И тут нервы гитлеровцев не выдержали. Как мы и рассчитывали, надеясь спасти хотя бы часть кораблей, находившихся в Бек-фиорде, противник срочно сформировал конвой в составе пяти транспортов и под охраной почти двух десятков сторожевых кораблей и катеров направил его в сторону Лиинахамари. Этот конвой был обнаружен у Яр-фиорда. Его атаковали истребители-бомбардировщики, ведомые майором Дижевским. Один из транспортов был потоплен, второй поврежден.

А тем временем бомбежка и штурмовка вражеских кораблей, оставшихся в Киркенесе и бухтах Бек-фиорда, продолжалась. В 1 час 5 минут над целями появились пять наших бомбардировщиков и восемь истребителей. Через минуту их сменили пять новых бомбардировщиков, отправивших на дно транспорт. Спустя две минуты, после ожесточенного штурма шести Ил-2 и десяти истребителей, в киркенесском порту ярким факелом вспыхнул тральщик.

Недели две спустя после этого налета мне довелось читать письмо немецкого зенитчика, попавшее к нам в почтовом мешке, добытом разведчиками Леонова. Я выписал из этого письма в свой дневник несколько строчек: «За время войны мне довелось повидать и испытать всякое. Но такого, как 27 и 28 июня, еще не было! Налетам русских самолетов, казалось, не будет конца. Едва только мы успевали отбиться от одних, как появлялись новые. За ними еще и еще, словно их рассеивал над нами из сита сам дьявол. Спустя 10–15 минут непрерывного огня краска на стволах орудий подгорела. А мы все стреляли и стреляли. Уже не целясь. Просто ради того, что за выстрелами был не так страшен рев пикирующих самолетов и беспрерывный грохот рвущихся бомб. Когда же наконец все кончилось, мы не досчитались у себя почти половины состава орудийных расчетов. [88] Не лучше было и у других.

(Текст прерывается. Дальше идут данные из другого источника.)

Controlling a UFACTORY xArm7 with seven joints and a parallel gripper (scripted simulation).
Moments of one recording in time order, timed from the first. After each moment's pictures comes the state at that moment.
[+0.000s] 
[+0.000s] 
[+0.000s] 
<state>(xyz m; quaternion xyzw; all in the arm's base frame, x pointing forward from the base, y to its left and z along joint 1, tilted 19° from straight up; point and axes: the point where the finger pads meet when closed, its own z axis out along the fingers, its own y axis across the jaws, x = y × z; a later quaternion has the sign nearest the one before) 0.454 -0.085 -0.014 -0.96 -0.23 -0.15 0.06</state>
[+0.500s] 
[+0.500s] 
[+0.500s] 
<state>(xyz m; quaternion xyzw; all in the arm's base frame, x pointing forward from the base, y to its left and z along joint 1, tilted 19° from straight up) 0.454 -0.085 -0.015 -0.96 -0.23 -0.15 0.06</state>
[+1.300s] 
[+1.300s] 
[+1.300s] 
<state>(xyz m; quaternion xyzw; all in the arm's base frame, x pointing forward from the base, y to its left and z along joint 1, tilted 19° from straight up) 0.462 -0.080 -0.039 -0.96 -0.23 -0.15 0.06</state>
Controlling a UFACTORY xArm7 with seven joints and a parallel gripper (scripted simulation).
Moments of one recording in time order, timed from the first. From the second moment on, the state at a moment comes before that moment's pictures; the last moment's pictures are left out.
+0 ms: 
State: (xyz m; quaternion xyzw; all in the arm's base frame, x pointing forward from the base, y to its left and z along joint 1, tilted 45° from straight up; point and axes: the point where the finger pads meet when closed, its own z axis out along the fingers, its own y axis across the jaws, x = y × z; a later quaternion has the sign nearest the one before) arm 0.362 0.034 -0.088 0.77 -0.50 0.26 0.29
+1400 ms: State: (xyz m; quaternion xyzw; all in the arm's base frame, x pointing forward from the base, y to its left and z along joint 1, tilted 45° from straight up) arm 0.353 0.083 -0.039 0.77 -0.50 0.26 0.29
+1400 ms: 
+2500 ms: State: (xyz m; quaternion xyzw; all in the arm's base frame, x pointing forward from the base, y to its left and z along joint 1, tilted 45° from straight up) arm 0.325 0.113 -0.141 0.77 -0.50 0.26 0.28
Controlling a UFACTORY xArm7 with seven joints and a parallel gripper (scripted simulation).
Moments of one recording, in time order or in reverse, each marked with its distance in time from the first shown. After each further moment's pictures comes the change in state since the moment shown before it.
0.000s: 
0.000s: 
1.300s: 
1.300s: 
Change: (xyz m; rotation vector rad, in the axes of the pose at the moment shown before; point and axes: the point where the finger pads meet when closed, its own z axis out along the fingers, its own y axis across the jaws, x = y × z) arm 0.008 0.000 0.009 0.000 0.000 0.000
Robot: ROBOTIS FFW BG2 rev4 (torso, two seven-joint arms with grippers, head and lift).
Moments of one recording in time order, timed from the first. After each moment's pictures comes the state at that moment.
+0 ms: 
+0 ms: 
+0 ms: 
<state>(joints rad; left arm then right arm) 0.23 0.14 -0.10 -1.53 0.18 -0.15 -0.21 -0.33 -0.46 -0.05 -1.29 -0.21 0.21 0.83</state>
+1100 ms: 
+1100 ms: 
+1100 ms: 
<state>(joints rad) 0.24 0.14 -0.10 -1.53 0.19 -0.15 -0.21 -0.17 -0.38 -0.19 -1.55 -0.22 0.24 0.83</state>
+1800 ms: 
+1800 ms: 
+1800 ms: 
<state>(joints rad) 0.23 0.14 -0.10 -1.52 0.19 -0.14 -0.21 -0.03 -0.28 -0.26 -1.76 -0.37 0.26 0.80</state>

А в порту горело, кажется, все, что только могло гореть...»

Что ж, написано достаточно ярко, а главное — правдиво. Даже с нашего КП, за десятки миль от Бек-фиорда, было видно, как над Киркенесом поднялась и медленно растеклась по небу густая пелена черного дыма, подсвечиваемая снизу яркими отблесками пожаров.

Были потери и у нас. 27-го и 28-го торпедные катера несколько раз выходили в море, чтобы подобрать из воды экипажи наших сбитых самолетов. Но удавалось это, к сожалению, не всегда. Не так-то просто остаться в живых, приняв ледяную ванну Баренцева моря! Однако несколько летчиков все же были спасены и в их числе один из прославленных североморских асов Герой Советского Союза капитан Бурматов. Его истребитель, прорываясь сквозь завесу зенитного огня к Киркенесу, получил несколько пробоин. Из боя пришлось выходить. Капитан сделал все, чтобы дотянуть израненную машину до аэродрома. Но запаса высоты не хватило. И Бурматов вынужден был воспользоваться парашютом. Приводнился он неподалеку от Айновских островов. Для спасения Бурматова тотчас же вышли торпедные катера. Обнаружив их, немецкие береговые батареи не замедлили открыть огонь, задавшись целью если уж не подбить, то хотя бы не допустить катера к летчику. Прикрывшись дымовой завесой, наши катерники все же благополучно подобрали Бурматова.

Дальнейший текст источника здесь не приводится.